Today in Motorcycle History

Bert Hopwood

Herbert Bert Hopwood (born 1908) was a British motorcycle designer. He helped with some of the most influential designs for the British motorcycle industry and worked for Ariel, Norton, BSA and Triumph.

Bert left school at an early age to work for Ariel under designer Val Page. Following Jack Sangster's purchase of Triumph in 1936 he moved there under Edward Turner and was influential in the development of the Triumph Speed Twin, a design which became a landmark in the history of motorcycling.

His success led to an offer from rival manufacturer Norton in April 1947 where he designed the Norton Dominator engine. This came to a somewhat acrimonious end when the Technical Director refused to release the complete machine for production, despite Norton's financial situation. This was based on the allegation that the engine lacked power and the performance was below par as a result.[2] It was subsequently produced with no alterations to the engine, after Hopwood had left the company.

Hopwood handed in his notice to the Norton Board in December 1948 and joined BSA in May 1949. BSA purchased Triumph in 1951.

April 1955 found him at Norton once more, still with Gilbert Smith as MD, but now under the aegis of AMC at Woolwich. When Smith retired in 1958 he and the financial director at Bracebridge Street, Alec Skinner, were allowed to get on with taking this part of AMC forward with much improved results, together with Doug Hele as Chief Engineer. Sadly their efforts were to no avail, as the parent company was in a situation which absorbed all the modest profits made by Norton and Francis-Barnett, the only really profitable members.

Hopwood was recruited by Edward Turner in May 1961 to become his successor. This did not eventuate, but he did become Triumph Director and General Manager.

Well-known machines he designed include the Norton Dominator, BSA A10 and the BSA Rocket 3/Triumph Trident.

Sources: Graces Guide, Phil Hannam, et al.

25th July 2023
pnh at talktalk dot net

Dear British Motorcycles

I have spotted a couple of errors in the Bert Hopwood autobiography which I feel you need to be aware of.

If you read Hopwood's own book.....Whatever Happened To The British Motorcycle Industry?' the first point that I mention below will largely be substantiated.

1) In May 1948 he joined BSA, which in 1951 purchased Triumph. Hopwood handed in his notice to the Norton Board in December 1948 and did not join BSA until May 1949.

2) It (The Dominator Engine) was subsequently produced with no alterations to the engine, after Hopwood had left the company. There were serious problems with Hopwood's design that included issues with both the casting and machining of the cylinder head. It lacked power and quickly over-heated when run at speed. This, in turn, causing carburettor and hot engine starting problems.

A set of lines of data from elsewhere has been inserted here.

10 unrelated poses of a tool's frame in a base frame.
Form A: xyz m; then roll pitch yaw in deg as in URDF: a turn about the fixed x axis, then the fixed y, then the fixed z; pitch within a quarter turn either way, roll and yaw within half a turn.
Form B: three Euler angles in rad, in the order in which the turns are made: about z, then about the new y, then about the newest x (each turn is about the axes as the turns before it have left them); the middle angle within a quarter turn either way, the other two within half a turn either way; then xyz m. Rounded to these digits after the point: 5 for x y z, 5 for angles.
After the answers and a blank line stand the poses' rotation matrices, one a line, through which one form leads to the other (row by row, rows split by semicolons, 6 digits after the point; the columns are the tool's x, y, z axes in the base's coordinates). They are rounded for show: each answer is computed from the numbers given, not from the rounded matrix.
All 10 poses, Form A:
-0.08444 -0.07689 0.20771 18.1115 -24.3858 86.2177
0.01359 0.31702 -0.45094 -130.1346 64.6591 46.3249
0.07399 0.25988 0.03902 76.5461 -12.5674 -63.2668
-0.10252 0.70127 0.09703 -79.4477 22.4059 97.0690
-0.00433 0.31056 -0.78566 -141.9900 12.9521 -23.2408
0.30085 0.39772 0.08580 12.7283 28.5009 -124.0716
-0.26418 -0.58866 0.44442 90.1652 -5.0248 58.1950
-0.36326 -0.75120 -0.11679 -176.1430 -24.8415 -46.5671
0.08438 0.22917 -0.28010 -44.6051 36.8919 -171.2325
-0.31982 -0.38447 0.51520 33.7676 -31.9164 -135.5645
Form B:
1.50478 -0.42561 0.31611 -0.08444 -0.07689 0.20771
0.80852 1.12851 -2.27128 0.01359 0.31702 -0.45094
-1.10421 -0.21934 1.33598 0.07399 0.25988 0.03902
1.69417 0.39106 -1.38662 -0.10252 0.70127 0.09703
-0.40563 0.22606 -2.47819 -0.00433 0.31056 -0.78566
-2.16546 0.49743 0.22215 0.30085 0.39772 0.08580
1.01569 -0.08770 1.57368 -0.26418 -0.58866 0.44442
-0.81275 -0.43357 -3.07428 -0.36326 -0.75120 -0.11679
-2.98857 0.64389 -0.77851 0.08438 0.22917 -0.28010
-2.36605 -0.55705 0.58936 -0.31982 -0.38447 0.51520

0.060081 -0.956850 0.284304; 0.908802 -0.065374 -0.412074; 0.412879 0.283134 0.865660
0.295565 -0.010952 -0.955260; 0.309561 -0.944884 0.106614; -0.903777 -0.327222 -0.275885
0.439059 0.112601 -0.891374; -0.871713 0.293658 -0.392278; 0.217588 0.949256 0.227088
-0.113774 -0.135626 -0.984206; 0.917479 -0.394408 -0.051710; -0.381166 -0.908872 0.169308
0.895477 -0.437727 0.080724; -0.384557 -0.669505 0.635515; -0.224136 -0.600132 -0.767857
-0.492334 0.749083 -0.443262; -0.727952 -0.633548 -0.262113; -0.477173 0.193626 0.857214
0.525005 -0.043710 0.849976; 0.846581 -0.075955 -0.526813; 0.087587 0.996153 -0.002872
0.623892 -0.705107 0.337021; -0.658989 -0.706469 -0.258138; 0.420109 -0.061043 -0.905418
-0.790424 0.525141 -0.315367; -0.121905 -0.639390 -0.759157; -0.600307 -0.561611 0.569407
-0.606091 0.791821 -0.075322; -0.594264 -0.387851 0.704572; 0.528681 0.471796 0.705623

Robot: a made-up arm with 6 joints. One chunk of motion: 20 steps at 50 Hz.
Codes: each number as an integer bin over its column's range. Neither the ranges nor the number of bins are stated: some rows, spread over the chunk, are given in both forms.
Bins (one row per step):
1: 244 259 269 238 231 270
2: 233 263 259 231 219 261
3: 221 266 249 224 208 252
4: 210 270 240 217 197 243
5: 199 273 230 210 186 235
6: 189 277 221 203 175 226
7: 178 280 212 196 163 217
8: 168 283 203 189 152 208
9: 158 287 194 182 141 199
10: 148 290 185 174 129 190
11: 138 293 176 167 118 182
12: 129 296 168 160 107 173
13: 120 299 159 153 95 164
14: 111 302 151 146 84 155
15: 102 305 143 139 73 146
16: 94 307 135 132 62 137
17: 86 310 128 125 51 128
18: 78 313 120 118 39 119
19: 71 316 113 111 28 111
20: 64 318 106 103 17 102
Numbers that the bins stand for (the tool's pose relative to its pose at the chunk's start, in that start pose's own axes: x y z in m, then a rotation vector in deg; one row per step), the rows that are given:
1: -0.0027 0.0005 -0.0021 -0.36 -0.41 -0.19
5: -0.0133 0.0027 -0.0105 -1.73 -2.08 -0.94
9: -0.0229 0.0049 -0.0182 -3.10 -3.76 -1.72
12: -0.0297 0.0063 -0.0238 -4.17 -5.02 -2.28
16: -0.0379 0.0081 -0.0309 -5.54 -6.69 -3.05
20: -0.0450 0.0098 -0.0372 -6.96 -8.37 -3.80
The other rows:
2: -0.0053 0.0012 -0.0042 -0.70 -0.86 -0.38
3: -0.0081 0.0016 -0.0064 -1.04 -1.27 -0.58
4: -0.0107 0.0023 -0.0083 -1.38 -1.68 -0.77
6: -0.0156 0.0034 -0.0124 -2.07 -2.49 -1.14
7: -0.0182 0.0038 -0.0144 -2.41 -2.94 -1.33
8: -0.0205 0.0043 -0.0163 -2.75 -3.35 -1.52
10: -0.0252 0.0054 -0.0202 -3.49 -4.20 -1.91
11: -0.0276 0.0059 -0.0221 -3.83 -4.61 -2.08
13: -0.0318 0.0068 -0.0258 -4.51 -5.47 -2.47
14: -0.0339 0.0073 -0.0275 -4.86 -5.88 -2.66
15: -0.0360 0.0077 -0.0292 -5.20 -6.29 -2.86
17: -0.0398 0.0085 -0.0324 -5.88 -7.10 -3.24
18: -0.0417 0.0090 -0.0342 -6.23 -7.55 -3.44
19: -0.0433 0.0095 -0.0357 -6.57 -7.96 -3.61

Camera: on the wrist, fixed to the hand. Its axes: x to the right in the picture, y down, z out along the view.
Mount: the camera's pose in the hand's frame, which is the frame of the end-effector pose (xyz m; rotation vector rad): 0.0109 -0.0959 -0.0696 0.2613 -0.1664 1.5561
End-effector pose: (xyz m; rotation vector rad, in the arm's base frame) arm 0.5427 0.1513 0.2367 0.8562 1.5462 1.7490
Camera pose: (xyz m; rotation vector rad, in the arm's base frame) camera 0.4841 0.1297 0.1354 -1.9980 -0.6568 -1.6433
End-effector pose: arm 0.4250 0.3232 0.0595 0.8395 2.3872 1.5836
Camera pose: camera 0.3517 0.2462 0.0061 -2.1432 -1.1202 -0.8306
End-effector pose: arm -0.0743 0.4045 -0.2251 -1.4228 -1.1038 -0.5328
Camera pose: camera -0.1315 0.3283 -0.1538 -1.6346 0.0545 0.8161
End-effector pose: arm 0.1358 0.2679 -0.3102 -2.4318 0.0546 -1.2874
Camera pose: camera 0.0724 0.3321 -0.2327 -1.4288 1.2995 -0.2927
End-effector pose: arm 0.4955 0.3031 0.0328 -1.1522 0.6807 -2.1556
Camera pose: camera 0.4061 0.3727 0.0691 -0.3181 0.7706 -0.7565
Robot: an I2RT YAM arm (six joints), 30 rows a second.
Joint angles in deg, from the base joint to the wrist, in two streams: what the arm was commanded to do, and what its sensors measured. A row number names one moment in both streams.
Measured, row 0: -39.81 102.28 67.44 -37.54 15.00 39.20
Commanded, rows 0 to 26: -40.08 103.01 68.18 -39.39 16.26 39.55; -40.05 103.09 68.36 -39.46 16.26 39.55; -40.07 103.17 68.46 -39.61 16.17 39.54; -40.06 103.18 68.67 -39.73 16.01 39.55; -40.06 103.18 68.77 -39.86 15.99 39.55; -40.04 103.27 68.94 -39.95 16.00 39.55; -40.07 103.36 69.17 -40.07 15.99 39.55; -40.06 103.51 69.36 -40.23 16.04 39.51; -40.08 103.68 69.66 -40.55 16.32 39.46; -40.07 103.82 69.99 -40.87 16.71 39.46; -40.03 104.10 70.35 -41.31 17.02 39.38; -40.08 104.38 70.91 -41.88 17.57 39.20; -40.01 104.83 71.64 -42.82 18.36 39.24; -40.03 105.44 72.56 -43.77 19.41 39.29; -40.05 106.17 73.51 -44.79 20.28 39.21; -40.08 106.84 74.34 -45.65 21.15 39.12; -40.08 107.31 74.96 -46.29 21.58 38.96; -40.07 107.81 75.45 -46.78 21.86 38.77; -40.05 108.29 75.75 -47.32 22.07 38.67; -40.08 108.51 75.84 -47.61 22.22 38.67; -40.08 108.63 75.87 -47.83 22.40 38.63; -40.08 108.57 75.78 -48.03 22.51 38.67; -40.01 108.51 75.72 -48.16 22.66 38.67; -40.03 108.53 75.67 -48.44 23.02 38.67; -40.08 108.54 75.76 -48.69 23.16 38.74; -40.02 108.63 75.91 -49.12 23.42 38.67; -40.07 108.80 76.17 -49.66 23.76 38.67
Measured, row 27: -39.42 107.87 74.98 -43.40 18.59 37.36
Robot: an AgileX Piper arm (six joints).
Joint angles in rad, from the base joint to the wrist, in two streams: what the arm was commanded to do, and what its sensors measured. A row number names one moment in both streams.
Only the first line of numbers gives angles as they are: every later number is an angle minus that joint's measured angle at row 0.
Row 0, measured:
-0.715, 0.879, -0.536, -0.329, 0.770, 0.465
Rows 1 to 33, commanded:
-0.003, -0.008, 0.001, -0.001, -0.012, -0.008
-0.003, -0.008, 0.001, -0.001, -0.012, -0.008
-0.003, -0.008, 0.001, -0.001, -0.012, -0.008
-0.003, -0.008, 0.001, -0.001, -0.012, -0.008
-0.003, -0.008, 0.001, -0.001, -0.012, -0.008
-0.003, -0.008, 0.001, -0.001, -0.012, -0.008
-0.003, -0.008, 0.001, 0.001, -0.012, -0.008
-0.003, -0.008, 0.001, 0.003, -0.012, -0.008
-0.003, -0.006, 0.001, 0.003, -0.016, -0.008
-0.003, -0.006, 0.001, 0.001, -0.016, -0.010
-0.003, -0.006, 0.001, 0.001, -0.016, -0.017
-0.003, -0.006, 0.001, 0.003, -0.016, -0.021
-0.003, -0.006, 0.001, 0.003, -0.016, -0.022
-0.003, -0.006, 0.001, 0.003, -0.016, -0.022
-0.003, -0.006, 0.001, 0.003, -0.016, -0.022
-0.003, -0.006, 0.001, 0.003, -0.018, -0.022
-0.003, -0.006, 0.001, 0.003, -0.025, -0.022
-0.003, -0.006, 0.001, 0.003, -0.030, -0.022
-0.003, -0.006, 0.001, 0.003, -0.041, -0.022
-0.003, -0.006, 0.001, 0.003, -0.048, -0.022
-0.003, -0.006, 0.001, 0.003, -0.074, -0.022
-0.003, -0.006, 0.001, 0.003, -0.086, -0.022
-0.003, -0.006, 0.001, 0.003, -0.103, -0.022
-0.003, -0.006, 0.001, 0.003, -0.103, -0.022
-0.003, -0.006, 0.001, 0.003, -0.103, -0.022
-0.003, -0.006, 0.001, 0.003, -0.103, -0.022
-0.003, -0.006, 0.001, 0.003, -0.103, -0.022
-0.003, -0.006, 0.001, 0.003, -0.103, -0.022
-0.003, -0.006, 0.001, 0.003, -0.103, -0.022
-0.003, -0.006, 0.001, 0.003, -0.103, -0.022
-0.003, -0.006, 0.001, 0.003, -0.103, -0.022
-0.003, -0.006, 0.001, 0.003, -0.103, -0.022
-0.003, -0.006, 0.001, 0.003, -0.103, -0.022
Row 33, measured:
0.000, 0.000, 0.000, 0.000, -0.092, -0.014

The inlet tracts of the original Hopwood cylinder head had to be completely redesigned. As Hopwood had left Bracebridge the redesign work was carried out by Jack Moore who had shared a small drawing office with Hopwood for the previous 18 months.

In 1945, Jack Moore had been asked to design an engine to compete with the Triumph 500 post-war. He eventually came up with two prototype engines. One being a shaft-driven engine mounted in a modified Norton 16H frame. His second design was more conventional with a chain driven rear wheel. This engine was destined to go into production during 1948 mounted in a modified ES2 frame. However, Hopwood arrived in 1947 and decided that Moore's engine was too complex to produce economically, leaked oil and also looked too similar to the Triumph twin. It also having it twin camshafts with front and rear pushrod tubes, gear driven timing wheels and detachable rocker boxes. Apart from the cylinder head, Hopwood's design was easier and cheaper to manufacture and almost oil tight.

However, the Moore design was not wasted as modified variations of his crankshaft, conrods, pistons, timing cover and oil pump were incorporated in the Model 7 engine. Other features of the Moore design were also later used in the Jubilee and Navigator engines over a decade later.

Trust the above makes sense. Please feel free to get back to me if you need to ask questions. Details of the Jack Moore prototypes can be found through various search engines.